Sunday 21 September 2008

Private e-scrips to launch

By: Karen Dearne

PHARMACIST Paul Naismith is taking a punt on launching a privately-owned electronic prescribing project, ahead of the release of a KPMG review on options being considered by the federal Government.

Mr Naismith, chief executive of pharmacy IT supplier Fred Health, said improving "basic safety" by reducing medication errors was too important to delay.

Fred Health and the newly established eRX Script Exchange are wholly owned subsidiaries of PCA Nu Systems, in turn controlled by parties associated with the Pharmacy Guild.

A Health Department spokeswoman said a range of approaches to e-prescribing were being explored, and the private proposal supported by the Pharmacy Guild "had been looked at". "The KPMG report is being considered as part of broader activities in progressing e-prescribing within Australia," she said.

Fred Health plans to deliver a nationwide e-prescribing transaction hub - eRX Script Exchange - by 2009, in partnership with NZ software developer Simpl and Microsoft Australia.

A similar initiative, ScriptX, foundered in July when the GP software maker Health Communication Network pulled out.

But Mr Naismith said pharmacists could not go on putting patients at risk when technology existed to prevent errors.

"We don't have problems reading doctors' handwriting now because scripts are mostly printed out, but there are still a lot of 'transcription errors', where instructions are misread or misunderstood," he said. "Part of the problem is that because scripts are printed, pharmacists don't spend the same time processing the information it contains."

Microsoft's managing director for Worldwide Health Neil Jordan, met federal health officials during his recent visit to Canberra.

Mr Jordan said Microsoft's Health Connection Engine (HCE) would underpin the eRX platform.

"This technology came out of a project by Simpl three years ago as a means of resolving inter-operability problems in health care," he said.

"We thought it a very elegant solution, and we bought the rights so we can make the HCE available to anyone, free of charge, under an open-source licence."

Mr Naismith said he chose the Simpl design after conducting a global examination of e-prescribing systems.

"Most are built around the US model, where the doctor has to send the prescription to the chosen pharmacy, so there's little consumer choice," he said.

Mr Naismith said there was no doubt they could build the system, but "the harder part is finding how private enterprise and government can work together in e-health".

There was considerable commercial risk that Medicare would try to build something itself, he said.
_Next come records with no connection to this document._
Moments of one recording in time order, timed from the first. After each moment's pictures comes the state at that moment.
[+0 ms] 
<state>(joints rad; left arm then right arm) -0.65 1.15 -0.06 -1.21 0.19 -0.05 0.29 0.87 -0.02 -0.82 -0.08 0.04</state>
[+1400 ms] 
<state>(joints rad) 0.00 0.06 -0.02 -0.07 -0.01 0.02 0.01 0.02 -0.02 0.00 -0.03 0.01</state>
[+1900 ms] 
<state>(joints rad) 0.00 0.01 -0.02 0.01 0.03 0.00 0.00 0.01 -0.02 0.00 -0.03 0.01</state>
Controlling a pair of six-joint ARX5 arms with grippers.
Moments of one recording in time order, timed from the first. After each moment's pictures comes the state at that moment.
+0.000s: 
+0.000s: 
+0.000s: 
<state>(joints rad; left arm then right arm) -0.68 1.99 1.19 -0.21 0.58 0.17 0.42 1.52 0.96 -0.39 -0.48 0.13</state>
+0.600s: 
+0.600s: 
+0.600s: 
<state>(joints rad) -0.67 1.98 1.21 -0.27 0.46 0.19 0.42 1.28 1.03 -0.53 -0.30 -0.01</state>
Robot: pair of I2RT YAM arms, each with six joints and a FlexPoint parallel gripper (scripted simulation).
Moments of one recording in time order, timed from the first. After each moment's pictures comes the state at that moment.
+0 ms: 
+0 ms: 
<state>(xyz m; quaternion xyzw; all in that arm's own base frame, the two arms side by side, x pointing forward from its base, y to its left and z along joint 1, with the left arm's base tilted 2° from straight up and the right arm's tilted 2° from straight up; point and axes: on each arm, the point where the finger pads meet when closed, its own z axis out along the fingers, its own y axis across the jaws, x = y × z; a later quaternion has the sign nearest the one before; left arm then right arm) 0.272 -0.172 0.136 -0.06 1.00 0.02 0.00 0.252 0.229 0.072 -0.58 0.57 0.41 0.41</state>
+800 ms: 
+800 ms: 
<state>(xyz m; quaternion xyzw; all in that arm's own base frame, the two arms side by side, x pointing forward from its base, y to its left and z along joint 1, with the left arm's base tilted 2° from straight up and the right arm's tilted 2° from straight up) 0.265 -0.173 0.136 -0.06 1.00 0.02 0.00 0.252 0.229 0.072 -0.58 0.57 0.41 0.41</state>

And while Mr Naismith was happy to work with the revamped National E-Health Transition Authority: "I've got a tight timeframe, I'm paying the bills and I can't be waiting for ever."

Meanwhile, Microsoft is trawling local health IT developers for talent, hosting a second Austrade mission to its Redmond headquarters in November.

"This is about having an open dialogue between us and the Australian companies who develop and innovate on our platform," said Norbert Haehnel, Microsoft Australia's director of developer strategy.